# Self Sufficiency/Living off the Land or Off the Grid > Cooking, Food Storage, & Preserving > Recipes Only >  50 Amazing Ramen Noodle Recipes

## Justin Case

http://www.rasmussen.edu/student-lif...oodle-recipes/

----------


## 2dumb2kwit

> http://www.rasmussen.edu/articles/ra...le-recipes.asp


 I've gotta try some of those! LOL :clap:

----------


## sthrnstrong

I love ramen noodles been eating the ever since I was in the Marines. Another big plus is I don't believe they ever really expire kinda like a twinkie.

----------


## srtmedic

here is the updated link to get the ramen noodle recipes.

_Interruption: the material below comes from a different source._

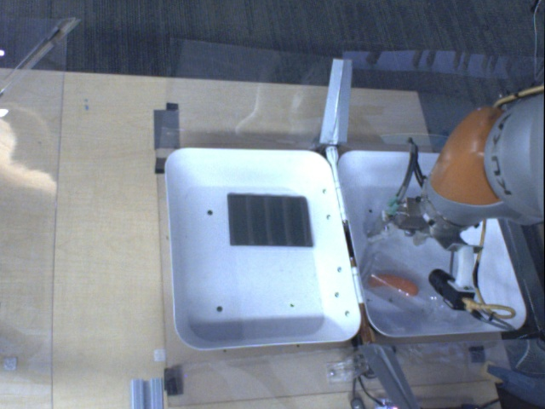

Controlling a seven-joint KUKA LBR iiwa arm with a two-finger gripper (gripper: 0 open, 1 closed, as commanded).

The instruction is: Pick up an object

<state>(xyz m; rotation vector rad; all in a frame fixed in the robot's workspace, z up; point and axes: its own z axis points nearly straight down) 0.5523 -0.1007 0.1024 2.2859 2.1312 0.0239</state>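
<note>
Nearest us, close to the near edge of the right bin [368,181], lies the only loose piece I can make out: a small orange-red stick [393,284], flat on the bin floor and a little askew. Nothing holds it. Just beyond it, towards the middle of that bin, the pincer [402,218] hangs low over the floor, apart from the stick. Whether the pincer is apart or together, I cannot tell from here; the wrist hides it.

So I'd call this the approach, with the grab not yet made. The next move, I'd say, is a short shift towards the near edge, lining up across the stick's narrow side, then straight down. The bin's near wall sits close by and could crowd that descent.

Across in the left bin [196,228], a dark ribbed panel [268,220] sits in the middle, well clear of the action. Behind the pincer, the arm [511,169] shows its orange band [464,164]. At the worktop's [102,228] far side, a metal bar [335,100] stands between the bins.
</note>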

http://www.rasmussen.edu/student-lif...oodle-recipes/

----------


## Justin Case

> here is the updated link to get the ramen noodle recipes.
> 
> http://www.rasmussen.edu/student-lif...oodle-recipes/


Thanks,,  I wonder what happened to the first one ???

----------


## paracordist

thanks for that; raman's a staple in my house lol

----------


## Old GI

Ramen and cigarettes always lined my rucksack.  The hot sauce was so important, I kept it on my person. Ramen is still a major part of my home life too.

----------


## EdD270

With Ramen noodles and Spam a guy can live forever.  Well, at least the ramen and spam will live forever.

----------


## NotSoOldCrone

Hey, thanks Justin! At .33 a package, Ramen is a big staple in my food storage. And, from personal experience, the oldest Ramen I have eaten was 5 years old. Still perfect too- so I think it does last forever!
I coulda' used this in '04 when I was 4 weeks without electricity after Hurricane Charlie (then Frances, then Ivan then Jeanne... sheesh!) We live off Ramen and Tuna fish.

----------


## Rick

Sourdough has eaten 20 year old Ramen that was spoiled and all he got was a lousy T shirt.

----------


## your_comforting_company

I was never a fan of "just noodles" till I tried it with some deer jerky and habanero.
Birds-eye peppersauce is pretty good too, but most folks find the "hotness" takes away from the "flavor".

I thought "hot" was the flavor??!

----------